DWITE Online Computer Programming Contest
January 2008
Problem 3
Don't follow my links

There's a lot of spam on the internet -- blog comments, forum posts, etc., all done for the purpose of planting enough links and influencing search engines such as Google to think that a certain page is more important than it should be. One of the solutions is to mark untrusted links with a rel="nofollow" attribute, telling spiders to ignore the link. A sample link might look like this:

<a href="http://compsci.ca/" title="Computer Science Canada" rel="nofollow">sample link</a>
		

The goal is to write a program that will find all the links in a text file and insert the nofollow attributes properly. rel="" should be inserted as the last property of the link, unless it already exists. The nofollow value should be inserted last in the rel= string, unless it already exists. Rel could have multiple values, space separated. Refer to the sample input for examples.

The input file DATA3.txt will contain five lines of text, each containing one link in the form <a*>*</a>. Links might be surrounded by filler text. Each line will be no more than 255 characters long.

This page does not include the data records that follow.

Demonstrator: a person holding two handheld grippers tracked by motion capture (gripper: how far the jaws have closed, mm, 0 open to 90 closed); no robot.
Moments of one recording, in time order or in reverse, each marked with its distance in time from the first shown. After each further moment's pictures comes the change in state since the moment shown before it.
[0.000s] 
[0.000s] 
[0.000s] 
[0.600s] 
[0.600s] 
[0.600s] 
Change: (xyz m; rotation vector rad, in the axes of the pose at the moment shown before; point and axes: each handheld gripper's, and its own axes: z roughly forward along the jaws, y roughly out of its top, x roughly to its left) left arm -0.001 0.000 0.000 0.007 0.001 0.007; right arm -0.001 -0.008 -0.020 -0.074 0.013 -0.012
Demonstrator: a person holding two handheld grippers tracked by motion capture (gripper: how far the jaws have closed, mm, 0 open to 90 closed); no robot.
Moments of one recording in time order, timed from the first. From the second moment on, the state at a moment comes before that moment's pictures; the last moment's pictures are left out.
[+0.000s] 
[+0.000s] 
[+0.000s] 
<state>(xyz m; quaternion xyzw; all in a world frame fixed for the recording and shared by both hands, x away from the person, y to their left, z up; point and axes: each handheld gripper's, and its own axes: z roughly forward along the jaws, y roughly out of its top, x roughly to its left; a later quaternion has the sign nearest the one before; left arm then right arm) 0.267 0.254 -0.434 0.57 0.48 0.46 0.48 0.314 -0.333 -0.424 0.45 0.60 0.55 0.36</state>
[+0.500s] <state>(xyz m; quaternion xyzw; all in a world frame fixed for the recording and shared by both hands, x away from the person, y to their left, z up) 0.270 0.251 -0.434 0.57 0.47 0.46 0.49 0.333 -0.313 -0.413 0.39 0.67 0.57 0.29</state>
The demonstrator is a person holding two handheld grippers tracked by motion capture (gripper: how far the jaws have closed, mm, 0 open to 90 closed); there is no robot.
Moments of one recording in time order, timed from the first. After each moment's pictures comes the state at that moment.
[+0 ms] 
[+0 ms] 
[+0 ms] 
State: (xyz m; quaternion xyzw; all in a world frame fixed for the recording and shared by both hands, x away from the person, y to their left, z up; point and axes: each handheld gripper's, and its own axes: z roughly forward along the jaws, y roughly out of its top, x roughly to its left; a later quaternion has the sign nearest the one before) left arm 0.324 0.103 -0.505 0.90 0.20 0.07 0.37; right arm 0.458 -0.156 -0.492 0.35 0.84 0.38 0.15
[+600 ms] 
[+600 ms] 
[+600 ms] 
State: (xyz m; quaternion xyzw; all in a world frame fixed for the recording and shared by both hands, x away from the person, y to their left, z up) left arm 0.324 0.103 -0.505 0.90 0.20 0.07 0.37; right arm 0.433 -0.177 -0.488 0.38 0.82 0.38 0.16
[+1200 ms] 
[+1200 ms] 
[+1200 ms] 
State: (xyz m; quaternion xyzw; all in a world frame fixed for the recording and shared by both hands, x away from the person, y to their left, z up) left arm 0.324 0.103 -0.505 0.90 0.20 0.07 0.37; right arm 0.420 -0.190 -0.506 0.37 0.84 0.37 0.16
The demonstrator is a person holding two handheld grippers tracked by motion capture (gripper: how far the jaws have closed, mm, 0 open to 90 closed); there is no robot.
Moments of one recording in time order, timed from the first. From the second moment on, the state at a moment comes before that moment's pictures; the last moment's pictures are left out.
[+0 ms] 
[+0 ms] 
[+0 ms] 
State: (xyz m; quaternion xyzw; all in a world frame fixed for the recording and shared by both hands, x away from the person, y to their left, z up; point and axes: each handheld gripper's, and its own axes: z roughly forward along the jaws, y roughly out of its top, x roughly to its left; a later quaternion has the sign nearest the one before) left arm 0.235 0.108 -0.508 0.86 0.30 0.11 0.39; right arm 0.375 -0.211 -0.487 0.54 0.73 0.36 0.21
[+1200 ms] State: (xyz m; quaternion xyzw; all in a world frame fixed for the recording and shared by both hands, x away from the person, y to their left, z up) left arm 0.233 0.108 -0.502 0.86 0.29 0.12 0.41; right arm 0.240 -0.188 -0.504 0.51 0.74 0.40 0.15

The output file OUT3.txt will contain five lines -- just the parsed links.

Sample Input:
This is a <a>sample link</a>.
<a rel="" href="http://dwite.ca/">link with rel</a>
<a href="http://compsci.ca/" rel="nofollow">link with no follow</a>
<a href="http://compsci.ca/blog" rel="external">more rels</a>
text <a href="http://compsci.ca/v3/viewforum.php?f=131" title="">link</a> more text
		        
Sample Output:
<a rel="nofollow">sample link</a>
<a rel="nofollow" href="http://dwite.ca/">link with rel</a>
<a href="http://compsci.ca/" rel="nofollow">link with no follow</a>
<a href="http://compsci.ca/blog" rel="external nofollow">more rels</a>
<a href="http://compsci.ca/v3/viewforum.php?f=131" title="" rel="nofollow">link</a>